Capital Gains Tax Proposal From Biden Causes Markets to Sputter

As the White House mulls a proposal that could nearly double the capital gains tax rate, the rally on Wall Street has petered out.

American flags hang outside of the New York Stock Exchange on Feb. 16, 2021. (AP Photo/Frank Franklin II)

MANHATTAN (CN) — Multiple weeks of record-setting highs gave way this week after markets pulled back in response to the White House’s suggestion it could up the capital gains tax on investors.

Several news outlets have reported that President Biden is planning to raise taxes on Americans making more than $1 million to help fund child care, educational and health care programs. As it currently stands, the proposal would also increase the capital gains tax rate from 23% to 43.4%, much to the chagrin of Wall Street.

After news of the tax plan broke on Thursday, markets reversed and dropped some value. The fall “makes sense as it would hit multiple parts of the market as investors proactively booked gains this year ahead of any potential tax increases,” wrote Tom Essaye of the Sevens Report in an investor’s note.  

“Broadly speaking, as the focus in Washington shifts from stimulus (which was easy) to infrastructure and social agendas, we and others warned that the headlines would become much more mixed for markets — and that’s what we’re seeing right now,” he wrote.

By Friday’s closing bell, the Dow Jones Industrial Average had lost 157 points for the week, though it had been down much more than that at one point. The S&P 500 and Nasdaq had similar trajectories, falling 5 and 36 points, respectively.

Most companies are now reporting they’ve recouped the demand lost since the pandemic began. In its earnings release, Coca-Cola said its global unit case volume last month is the same as 2019 levels. The beverage company’s net revenues increased 5% since last quarter, despite the continued declined in its fountain business.

“We are encouraged by improvements in our business, especially in markets where vaccine availability is increasing and economies are opening up, and we remain confident in our full year guidance,” CEO James Quincey said in a statement.

AT&T also reported a boost in its customer growth, primarily due to an increase in wireless usage, equipment sales and 2.7 million HBO Max subscribers. The company’s revenues increased 2.7% last quarter, with $7.5 billion in net income.

Things are starting to look up for airline carriers, too. The industry, one of the hardest hit during the pandemic, has been kept afloat primarily through billions of dollars in loans under the CARES Act. While American Airlines posted a $1.3 billion net loss last quarter, it also raised $10 billion through debt offerings and has already paid off its loan from the Treasury Department.

“Looking forward, with the momentum underway from the first quarter, we see signs of continued recovery in demand,” CEO Doug Parker said in a statement. “We remain confident the network enhancements, customer-focused improvements, and efficiency measures we’ve put into place will ensure American is well-positioned for the recovery.”

After a pleasantly low unemployment report last week, the Labor Department again posted a drop in new initial unemployment claims. During the week of April 17, 547,000 new claims were filed, compared with 586,000 the previous week, cheering economists and investors alike.

“While we may see some bumps along the way, initial claims appear to be on a clear downward path,” said economist Nancy Van Houten at Oxford Economics. “However, we expect a full recovery in the labor market to be a gradual process.”
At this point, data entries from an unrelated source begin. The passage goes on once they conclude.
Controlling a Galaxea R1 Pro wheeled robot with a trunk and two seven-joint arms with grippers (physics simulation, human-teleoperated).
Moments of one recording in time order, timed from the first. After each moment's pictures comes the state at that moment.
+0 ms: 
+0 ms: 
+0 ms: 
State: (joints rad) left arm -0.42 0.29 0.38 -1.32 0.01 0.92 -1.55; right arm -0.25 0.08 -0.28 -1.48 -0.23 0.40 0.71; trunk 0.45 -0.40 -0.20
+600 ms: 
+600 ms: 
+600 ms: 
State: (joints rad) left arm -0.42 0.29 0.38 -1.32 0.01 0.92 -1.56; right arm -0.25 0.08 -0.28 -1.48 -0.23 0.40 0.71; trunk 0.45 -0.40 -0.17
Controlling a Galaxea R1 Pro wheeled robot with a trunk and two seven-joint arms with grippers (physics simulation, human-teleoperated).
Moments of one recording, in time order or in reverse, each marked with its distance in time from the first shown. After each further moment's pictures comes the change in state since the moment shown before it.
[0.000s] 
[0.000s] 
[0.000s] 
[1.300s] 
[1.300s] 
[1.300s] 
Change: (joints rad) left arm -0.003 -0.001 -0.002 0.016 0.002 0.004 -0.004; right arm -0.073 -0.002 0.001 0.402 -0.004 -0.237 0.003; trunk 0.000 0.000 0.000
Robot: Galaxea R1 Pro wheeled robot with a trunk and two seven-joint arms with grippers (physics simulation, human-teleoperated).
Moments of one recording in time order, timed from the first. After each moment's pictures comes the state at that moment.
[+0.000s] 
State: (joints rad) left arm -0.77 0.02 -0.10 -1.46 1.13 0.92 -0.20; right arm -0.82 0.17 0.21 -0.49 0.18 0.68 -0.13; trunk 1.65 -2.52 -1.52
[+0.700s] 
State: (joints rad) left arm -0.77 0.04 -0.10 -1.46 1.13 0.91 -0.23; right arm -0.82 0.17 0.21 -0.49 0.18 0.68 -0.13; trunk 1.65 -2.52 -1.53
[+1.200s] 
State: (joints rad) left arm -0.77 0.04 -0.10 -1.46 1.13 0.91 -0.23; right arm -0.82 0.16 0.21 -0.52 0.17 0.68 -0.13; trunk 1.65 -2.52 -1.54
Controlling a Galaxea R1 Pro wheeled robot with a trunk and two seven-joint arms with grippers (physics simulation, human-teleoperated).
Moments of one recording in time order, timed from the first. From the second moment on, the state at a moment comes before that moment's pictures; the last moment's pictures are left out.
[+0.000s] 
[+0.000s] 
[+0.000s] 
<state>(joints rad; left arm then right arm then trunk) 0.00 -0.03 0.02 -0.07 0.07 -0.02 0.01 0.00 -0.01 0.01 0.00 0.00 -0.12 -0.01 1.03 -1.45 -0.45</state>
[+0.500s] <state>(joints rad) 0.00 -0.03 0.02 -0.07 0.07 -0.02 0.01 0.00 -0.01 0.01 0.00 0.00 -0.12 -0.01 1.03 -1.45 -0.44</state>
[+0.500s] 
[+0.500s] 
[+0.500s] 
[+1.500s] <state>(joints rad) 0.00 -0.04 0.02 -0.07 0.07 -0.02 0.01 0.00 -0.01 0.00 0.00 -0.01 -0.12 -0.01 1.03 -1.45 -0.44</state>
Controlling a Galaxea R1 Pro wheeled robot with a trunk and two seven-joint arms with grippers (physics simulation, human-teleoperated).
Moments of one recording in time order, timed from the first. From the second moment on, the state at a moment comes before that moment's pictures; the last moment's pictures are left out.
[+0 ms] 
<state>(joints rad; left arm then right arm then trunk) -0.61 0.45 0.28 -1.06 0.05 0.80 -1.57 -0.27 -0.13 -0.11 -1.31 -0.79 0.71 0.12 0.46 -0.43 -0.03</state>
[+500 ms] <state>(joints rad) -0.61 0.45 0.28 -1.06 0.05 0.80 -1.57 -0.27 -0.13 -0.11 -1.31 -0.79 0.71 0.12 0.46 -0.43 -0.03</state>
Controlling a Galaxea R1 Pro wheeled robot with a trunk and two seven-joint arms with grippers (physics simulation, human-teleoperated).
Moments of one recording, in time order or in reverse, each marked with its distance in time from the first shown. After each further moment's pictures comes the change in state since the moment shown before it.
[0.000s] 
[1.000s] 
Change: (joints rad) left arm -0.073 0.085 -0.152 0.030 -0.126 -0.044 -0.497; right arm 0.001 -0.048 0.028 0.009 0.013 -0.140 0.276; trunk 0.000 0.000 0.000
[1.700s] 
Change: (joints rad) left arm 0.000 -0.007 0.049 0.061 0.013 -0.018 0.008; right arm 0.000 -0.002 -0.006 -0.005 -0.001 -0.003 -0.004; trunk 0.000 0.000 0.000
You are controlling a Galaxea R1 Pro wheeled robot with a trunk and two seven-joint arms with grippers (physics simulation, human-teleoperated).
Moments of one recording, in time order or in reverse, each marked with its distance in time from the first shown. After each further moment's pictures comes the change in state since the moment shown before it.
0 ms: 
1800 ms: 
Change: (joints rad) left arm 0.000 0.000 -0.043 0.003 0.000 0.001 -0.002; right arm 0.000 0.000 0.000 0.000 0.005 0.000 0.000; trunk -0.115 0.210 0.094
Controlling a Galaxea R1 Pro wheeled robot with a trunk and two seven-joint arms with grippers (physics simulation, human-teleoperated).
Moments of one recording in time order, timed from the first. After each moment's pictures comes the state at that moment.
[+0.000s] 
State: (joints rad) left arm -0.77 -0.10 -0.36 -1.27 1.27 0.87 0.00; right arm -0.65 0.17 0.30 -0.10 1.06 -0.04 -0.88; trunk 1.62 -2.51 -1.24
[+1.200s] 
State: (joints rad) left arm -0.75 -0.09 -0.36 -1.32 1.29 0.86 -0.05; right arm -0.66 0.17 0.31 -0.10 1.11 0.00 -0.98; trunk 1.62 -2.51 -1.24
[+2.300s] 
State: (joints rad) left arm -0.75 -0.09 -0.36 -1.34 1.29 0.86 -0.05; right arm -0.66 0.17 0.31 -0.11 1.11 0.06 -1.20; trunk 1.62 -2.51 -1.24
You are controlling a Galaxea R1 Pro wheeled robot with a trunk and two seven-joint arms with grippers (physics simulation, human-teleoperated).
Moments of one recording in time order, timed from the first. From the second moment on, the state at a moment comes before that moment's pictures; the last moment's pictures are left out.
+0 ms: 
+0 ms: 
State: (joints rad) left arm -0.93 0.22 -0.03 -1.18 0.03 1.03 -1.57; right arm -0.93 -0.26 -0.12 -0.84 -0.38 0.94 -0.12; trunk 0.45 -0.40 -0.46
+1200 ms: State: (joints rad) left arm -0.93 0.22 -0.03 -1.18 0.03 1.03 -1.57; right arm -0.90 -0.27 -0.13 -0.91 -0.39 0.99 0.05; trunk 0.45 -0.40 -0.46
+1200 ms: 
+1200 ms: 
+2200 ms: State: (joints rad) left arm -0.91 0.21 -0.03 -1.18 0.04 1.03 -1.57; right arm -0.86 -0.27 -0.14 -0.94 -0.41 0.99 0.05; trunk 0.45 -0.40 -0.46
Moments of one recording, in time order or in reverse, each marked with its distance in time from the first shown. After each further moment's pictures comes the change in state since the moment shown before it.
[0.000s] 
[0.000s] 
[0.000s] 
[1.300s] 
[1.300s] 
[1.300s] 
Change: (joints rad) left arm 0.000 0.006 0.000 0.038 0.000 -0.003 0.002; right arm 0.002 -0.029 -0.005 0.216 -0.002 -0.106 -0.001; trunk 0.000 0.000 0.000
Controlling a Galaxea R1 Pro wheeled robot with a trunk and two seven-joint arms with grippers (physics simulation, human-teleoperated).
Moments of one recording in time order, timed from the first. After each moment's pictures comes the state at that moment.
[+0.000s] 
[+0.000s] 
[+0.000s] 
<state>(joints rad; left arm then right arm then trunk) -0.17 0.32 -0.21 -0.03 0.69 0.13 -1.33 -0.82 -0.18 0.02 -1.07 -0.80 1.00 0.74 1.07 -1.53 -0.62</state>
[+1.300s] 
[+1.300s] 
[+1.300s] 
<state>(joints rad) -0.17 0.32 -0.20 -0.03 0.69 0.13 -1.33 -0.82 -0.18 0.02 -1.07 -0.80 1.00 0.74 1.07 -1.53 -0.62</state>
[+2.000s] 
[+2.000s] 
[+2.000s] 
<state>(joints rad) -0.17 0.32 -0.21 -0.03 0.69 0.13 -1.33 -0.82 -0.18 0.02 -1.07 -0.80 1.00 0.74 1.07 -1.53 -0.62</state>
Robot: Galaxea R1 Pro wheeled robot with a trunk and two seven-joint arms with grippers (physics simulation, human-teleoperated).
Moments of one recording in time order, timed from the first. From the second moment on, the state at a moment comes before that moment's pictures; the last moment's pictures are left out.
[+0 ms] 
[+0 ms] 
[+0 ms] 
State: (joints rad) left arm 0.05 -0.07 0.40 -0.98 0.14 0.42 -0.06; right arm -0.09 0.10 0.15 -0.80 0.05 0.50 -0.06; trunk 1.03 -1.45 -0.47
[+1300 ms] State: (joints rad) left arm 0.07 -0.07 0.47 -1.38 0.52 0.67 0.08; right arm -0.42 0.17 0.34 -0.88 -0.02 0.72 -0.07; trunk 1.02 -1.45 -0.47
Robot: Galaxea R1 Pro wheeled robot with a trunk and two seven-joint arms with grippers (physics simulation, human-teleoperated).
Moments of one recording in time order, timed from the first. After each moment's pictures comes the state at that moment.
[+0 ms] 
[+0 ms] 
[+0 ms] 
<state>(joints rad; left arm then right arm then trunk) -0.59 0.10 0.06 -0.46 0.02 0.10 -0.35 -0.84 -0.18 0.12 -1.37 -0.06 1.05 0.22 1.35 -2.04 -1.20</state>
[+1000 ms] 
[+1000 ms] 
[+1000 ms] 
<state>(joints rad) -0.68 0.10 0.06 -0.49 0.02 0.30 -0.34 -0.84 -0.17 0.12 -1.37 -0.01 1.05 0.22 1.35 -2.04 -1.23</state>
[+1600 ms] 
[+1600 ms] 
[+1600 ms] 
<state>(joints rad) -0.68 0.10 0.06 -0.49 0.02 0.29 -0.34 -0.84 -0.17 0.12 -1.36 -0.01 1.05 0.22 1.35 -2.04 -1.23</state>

Van Houten predicts another 6 million jobs will be created throughout 2021, with employment finally reaching pre-Covid levels in mid-2022. “While the data may be noisy from time to time in the weeks ahead, claims appear to be on a clear downward path,” she said

Not all unemployment claims are equal, however. A dozen states — all of them largely rural — are essentially back to full employment, while 11 states with larger populous areas still have higher unemployment rates, according to an analysis by Nicholas Colas and Jessica Rabe at DataTrek Research.

Among the “loser” states, California has an 8.3% unemployment rate, New York has an 8.5% rate, and Illinois has a 7.1% rate, they found.

“The pandemic recession hit large American cities harder than the rest of the country due to their leverage to in-person commercial activities like business travel [and] tourism, as well as the shift to work-from-home,” they wrote. “It will be some time before they fully recover.”

Investors also are encouraged by the vaccine rollout, which is ahead of schedule despite a few bumps due to problems with the Johnson & Johnson dose. About 3 million shots are being given per day, and more than 218 million doses of one of the vaccines have been administered, beating President Biden’s pledge to dole out 200 doses during his first 100 days in office.

According to the U.S. Centers for Disease Control and Prevention, nearly 90 million Americans have been fully vaccinated against Covid-19, while 136 million have received at least one dose as of the morning of April 22.

The virus has abated in some areas of the world but continues to ravage others, such as India. According to data compiled by Johns Hopkins University, nearly 145 million people have been infected with Covid-19 worldwide, while more than 3 million have died. In the United states, roughly 32 million have been infected, while 570,000 have died.